Assignment. Exactness is required throughout. Return every record once more.

Data shown.
#####

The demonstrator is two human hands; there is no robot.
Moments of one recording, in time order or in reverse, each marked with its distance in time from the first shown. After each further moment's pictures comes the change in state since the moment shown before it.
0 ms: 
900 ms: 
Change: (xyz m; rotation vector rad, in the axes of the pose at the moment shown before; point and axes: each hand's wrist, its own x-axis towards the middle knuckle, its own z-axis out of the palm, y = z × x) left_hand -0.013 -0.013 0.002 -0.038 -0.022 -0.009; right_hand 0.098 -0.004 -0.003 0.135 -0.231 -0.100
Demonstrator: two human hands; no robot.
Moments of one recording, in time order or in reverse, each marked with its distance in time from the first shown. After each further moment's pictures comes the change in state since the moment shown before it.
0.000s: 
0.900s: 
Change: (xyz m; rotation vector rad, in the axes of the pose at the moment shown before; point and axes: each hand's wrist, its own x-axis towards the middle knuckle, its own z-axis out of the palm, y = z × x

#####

Task answer.
The demonstrator is two human hands; there is no robot.
Moments of one recording, in time order or in reverse, each marked with its distance in time from the first shown. After each further moment's pictures comes the change in state since the moment shown before it.
0 ms: 
900 ms: 
Change: (xyz m; rotation vector rad, in the axes of the pose at the moment shown before; point and axes: each hand's wrist, its own x-axis towards the middle knuckle, its own z-axis out of the palm, y = z × x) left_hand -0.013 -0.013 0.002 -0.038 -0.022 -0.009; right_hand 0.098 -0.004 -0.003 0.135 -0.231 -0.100
Demonstrator: two human hands; no robot.
Moments of one recording, in time order or in reverse, each marked with its distance in time from the first shown. After each further moment's pictures comes the change in state since the moment shown before it.
0.000s: 
0.900s: 
Change: (xyz m; rotation vector rad, in the axes of the pose at the moment shown before; point and axes: each hand's wrist, its own x-axis towards the middle knuckle, its own z-axis out of the palm, y = z × x

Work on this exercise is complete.